We present history-independent alternatives to a B-tree, the primary indexing data structure used in databases. A data structure is history independent (HI) if it is impossible to deduce any information by examining the bit representation of the data structure that is not already available through the API. We show how to build a history-independent cache-oblivious B-tree and a history-independent external-memory skip list. One of the main contributions is a data structure we build on the way–-a history-independent packed-memory array (PMA). The PMA supports efficient range queries, one of the most important operations for answering database queries. Our HI PMA matches the asymptotic bounds of prior non-HI packed-memory arrays and sparse tables. Specifically, a PMA maintains a dynamic set of elements in sorted order in a linear-sized array. Inserts and deletes take an amortized O(log2 N) element moves with high probability. Simple experiments with our implementation of HI PMAs corroborate our theoretical analysis. Comparisons to regular PMAs give preliminary indications that the practical cost of adding history-independence is not too large. Our HI cache-oblivious B-tree bounds match those of prior non-HI cache-oblivious B-trees.

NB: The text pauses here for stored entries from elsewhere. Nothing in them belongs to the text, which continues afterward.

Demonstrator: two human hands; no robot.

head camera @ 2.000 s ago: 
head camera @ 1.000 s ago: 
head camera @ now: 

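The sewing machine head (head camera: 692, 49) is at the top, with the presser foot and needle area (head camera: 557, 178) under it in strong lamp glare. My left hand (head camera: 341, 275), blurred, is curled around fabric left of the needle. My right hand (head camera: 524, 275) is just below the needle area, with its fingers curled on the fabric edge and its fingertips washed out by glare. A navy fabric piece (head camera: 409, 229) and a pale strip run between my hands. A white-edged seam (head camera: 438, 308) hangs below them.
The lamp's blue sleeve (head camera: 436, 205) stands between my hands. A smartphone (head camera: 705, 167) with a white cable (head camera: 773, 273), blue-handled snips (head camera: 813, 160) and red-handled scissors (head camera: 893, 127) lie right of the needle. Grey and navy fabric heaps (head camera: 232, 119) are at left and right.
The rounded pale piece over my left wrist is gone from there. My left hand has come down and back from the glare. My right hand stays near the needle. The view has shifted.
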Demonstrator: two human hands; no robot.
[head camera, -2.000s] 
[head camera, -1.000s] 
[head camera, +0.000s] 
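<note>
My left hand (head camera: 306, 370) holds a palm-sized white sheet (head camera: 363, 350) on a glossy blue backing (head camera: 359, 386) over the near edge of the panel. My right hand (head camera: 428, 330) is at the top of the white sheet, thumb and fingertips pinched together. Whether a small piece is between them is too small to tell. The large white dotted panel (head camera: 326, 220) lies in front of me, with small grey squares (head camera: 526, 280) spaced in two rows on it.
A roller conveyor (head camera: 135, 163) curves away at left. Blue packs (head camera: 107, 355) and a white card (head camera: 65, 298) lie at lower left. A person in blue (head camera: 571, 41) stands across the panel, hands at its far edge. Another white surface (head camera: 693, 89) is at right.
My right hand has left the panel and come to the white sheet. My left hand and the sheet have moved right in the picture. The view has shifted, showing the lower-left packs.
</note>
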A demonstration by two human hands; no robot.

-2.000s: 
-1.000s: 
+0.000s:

Searches take O(logB N) I/Os; inserts and deletes take O((log2 N)/B+ logB N) amortized I/Os with high probability; and range queries returning k elements take O(logB N + k/B) I/Os. Our HI external-memory skip list achieves optimal bounds with high probability, analogous to in-memory skip lists: O(logB N) I/Os for point queries and amortized O(logB N) I/Os for inserts/deletes. Range queries returning k elements run in O(logB N + k/B) I/Os. In contrast, the best possible high-probability bounds for inserting into the folklore B-skip list, which promotes elements with probability 1/B, is just Theta(log N) I/Os. This is no better than the bounds one gets from running an in-memory skip list in external memory.